Concerning the microbiologic parameters in this present study, the bacterial species of the blue complex increased and of the red complex decreased in both groups at day 90, but no statistical differences were observed between groups. Queiroz et al. [42] investigated the microbiologic effects of adjunctive aPDT in a single episode, and the results showed that SRP or SRP + aPDT was not able to reduce levels of 40 subgingival species in smokers with chronic periodontitis. Several mechanisms have been proposed to explain the influence of cigarettes on the response of bacteria. These include the effects of harmful components of smoke that modify the oral bacterial composition, influencing the level of oxygenation and, consequently, the growth of beneficial aerobic bacteria [43].

Considering immunological findings, similar results in both groups were found at day 90, indicating that aPDT does not have an additional effect on the proinflammatory and anti-inflammatory cytokines assessed in smokers. IL-10 and TNF-α cytokines were significantly increased in the test group when compared to the control group at day 30 but showed comparable levels at day 90. The impairment of the host immune system may be due to changes in polymorphonuclear leukocyte function such as chemotaxis, phagocytosis, and oxidative burst which are decreased by substances in cigarette smoke [44]. Site-specific mapping of inflammatory markers, in smokers with chronic periodontitis, reports conflicting results [45]. Most of the studies have reported decreased local expression of some proinflammatory cytokines and chemokines in smokers [46, 47]. Conversely, elevated expressions of chemokines and proinflammatory cytokines have also been reported in smokers [48].

The results of this study provide additional evidence that smokers exhibit impaired antimicrobial function, which is consistent with the greater level of periodontal pathogens and severity of periodontal disease even after treatment with aPDT in multiples episodes.
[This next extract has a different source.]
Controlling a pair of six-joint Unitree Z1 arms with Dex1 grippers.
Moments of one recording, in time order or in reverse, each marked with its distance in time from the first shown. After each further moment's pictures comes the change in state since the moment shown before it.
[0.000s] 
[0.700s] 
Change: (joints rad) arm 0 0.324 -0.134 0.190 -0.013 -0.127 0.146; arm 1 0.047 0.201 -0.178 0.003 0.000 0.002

A systematic review with meta-analysis that assessed the effect of systemic antibiotics in the periodontal treatment of smokers showed that systemic antibiotic therapy favors CAL and PD reduction when compared with SRP alone, but with modest results although statistically significant, and appeared to be of little clinical relevance [49]. It should be taken into consideration that even when systemic antibiotics were used in smokers with chronic periodontitis, the effect of the periodontal therapy in reducing residual sites when compared with no smokers is lower [50, 51].

Conclusion

The multiple applications of aPDT did not promote additional clinical, microbiologic, and immunologic benefits in the treatment of smokers with chronic periodontitis. More randomized clinical trials are needed to evaluate adjuvant therapies in periodontal treatment in smokers.